Vacasa has agreed to an increased acquisition offer from Casago, raising the price to $5.30 per share in cash.

The company’s board of directors approved the revised deal, rejecting a competing offer from investment firm Davidson Kempner Capital Management, which offered to acquire 100 per cent of the company at a price of $5.25 per share.

After consideration, the company confirmed that entering an agreement with Casago was in the best interests of Vacasa’s public shareholders.

Casago is now set to acquire all outstanding shares of Vacasa. As part of the revised agreement, Casago has also removed certain financial conditions that could have reduced the final payout.

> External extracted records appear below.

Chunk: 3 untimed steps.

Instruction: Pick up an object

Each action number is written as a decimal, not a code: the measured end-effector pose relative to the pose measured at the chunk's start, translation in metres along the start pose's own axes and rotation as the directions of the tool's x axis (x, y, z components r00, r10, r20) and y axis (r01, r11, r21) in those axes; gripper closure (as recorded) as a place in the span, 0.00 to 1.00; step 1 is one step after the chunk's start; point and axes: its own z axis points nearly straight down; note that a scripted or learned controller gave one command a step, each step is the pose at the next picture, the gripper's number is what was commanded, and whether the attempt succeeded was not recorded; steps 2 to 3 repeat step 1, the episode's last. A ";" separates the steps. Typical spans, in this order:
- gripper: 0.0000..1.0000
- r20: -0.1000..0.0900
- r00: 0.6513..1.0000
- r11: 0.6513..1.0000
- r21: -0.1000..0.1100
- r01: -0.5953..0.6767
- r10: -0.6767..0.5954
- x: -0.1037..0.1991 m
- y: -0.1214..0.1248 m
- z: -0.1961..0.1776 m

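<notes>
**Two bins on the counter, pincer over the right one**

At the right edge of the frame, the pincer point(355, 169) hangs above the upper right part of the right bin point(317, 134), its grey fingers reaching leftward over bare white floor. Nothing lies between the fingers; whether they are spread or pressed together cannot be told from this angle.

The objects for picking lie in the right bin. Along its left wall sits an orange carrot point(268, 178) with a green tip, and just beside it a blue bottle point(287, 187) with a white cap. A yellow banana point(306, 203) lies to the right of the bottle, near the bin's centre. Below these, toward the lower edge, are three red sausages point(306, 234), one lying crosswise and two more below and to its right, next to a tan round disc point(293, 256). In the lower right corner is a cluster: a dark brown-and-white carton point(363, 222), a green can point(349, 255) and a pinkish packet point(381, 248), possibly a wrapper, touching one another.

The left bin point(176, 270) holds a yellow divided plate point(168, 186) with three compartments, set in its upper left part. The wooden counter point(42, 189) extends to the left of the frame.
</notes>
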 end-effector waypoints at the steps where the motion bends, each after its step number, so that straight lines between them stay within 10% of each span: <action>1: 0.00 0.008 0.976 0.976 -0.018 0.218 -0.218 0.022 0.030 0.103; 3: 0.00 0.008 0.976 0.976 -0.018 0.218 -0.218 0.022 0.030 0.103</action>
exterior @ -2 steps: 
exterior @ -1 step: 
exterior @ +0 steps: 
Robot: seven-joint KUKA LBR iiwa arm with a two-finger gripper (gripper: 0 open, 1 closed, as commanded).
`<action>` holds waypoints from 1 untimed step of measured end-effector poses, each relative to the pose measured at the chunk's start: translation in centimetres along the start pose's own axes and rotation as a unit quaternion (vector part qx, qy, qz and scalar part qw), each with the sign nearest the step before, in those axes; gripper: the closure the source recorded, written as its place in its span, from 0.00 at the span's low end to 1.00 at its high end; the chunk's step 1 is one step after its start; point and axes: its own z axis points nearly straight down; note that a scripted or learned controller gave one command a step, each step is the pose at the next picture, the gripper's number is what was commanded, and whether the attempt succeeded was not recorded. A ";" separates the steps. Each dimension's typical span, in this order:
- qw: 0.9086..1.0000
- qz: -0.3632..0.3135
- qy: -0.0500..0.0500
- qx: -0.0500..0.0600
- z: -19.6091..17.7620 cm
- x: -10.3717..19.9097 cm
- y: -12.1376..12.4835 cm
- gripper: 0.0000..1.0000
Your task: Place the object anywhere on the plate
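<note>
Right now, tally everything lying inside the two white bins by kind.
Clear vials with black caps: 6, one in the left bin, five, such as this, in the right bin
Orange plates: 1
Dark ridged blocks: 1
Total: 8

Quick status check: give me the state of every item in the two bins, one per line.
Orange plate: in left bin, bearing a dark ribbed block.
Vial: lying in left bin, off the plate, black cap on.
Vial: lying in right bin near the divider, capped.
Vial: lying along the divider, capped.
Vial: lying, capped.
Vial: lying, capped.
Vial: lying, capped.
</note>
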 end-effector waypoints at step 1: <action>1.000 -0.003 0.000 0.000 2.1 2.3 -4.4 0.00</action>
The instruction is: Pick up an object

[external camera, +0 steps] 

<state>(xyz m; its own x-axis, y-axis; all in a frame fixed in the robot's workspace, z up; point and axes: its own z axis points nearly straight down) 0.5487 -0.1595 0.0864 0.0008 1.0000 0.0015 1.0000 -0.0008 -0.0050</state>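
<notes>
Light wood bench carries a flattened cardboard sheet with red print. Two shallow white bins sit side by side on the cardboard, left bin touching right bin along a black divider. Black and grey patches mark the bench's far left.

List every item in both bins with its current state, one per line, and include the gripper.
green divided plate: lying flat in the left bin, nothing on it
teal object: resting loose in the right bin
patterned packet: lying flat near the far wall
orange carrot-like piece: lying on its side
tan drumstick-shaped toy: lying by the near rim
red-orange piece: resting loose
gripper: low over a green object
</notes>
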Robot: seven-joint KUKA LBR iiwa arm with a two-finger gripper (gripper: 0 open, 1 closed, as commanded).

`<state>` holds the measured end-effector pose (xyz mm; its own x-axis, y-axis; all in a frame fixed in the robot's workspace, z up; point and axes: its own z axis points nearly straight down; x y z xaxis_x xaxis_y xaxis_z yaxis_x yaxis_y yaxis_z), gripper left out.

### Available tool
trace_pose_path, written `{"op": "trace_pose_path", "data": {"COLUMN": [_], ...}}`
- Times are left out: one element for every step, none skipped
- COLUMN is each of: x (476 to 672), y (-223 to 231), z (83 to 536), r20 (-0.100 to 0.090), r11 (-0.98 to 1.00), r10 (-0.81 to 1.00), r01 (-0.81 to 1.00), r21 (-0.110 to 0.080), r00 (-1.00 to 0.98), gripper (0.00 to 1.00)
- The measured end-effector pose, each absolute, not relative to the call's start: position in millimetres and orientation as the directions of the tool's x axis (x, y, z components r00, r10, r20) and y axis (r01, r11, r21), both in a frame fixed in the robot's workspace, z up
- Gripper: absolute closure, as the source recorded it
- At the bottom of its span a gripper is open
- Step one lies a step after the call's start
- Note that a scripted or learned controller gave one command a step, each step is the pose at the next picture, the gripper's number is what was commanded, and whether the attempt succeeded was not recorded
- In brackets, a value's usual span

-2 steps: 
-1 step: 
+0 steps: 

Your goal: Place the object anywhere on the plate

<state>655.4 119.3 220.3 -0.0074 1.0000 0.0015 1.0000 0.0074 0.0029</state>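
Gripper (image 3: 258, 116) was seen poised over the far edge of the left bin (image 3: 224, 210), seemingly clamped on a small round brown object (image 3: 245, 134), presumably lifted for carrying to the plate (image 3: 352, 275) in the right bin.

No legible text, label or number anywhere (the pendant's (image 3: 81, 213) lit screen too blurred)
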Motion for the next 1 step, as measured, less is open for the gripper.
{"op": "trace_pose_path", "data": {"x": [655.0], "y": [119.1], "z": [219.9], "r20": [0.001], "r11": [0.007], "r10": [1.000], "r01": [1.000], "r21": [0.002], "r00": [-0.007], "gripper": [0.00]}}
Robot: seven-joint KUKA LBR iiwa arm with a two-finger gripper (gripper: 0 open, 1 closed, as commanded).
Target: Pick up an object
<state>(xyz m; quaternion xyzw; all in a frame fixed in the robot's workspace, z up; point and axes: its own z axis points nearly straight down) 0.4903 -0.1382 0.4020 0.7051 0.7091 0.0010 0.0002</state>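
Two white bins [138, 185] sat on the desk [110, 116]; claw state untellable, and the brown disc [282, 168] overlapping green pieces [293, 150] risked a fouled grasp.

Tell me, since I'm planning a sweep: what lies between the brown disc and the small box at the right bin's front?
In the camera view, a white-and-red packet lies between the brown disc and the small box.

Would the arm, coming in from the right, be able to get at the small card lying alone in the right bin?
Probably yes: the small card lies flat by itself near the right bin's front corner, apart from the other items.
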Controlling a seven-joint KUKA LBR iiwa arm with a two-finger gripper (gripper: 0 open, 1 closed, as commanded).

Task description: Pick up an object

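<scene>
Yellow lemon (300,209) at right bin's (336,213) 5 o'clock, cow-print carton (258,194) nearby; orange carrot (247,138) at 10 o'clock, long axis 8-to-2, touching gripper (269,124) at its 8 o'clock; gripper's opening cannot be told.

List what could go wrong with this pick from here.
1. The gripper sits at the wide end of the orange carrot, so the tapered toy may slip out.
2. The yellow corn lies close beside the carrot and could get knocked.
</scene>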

Vacasa’s special committee reviewed a rival $5.75 per share offer from Davidson Kempner but determined it did not provide the same level of certainty. Davidson Kempner’s proposal was contingent on changes to Vacasa’s tax receivable agreement (TRA), which lacked required approvals.

The company now aims to finalise the deal by the end of April. Vacasa shareholders will receive a proxy statement with more details ahead of a vote on the acquisition.

The move comes after a challenging few years for Vacasa, which carried out four layoff rounds over the past three years. Multiple key executives have also departed from the company over the past couple of years, including including chief operating officer John “JB” Banczak, chief financial officer Jamie Cohen chief commercial officer Craig Smith, and chief technology officer Jeff Flitton.

As of last year, Vacasa’s portfolio stood at just over 40,000 homes in destinations across the United States, Belize, Canada, Costa Rica and Mexico, marking roughly a nine per cent drop compared to the previous year.

Vacasa had also gone public on the Nasdaq Global Select Market in December 2021 via a merger with special purpose acquisition company  TPG Pace Solutions, raising $340 million in gross cash proceeds in the process and debuting with a valuation of $4.4 billion. Following this move, its share price subsequently dropped from $203.20 to $4.85 at the time of writing.

Joe Riley, president of Casago, said: “The decision to enhance our offer indicates our commitment to closing this transaction as quickly as possible. Homeowners and industry partners have responded positively to the December 30th merger announcement, and to our shared vision of empowering local teams to provide exceptional hospitality through an owner centric approach.”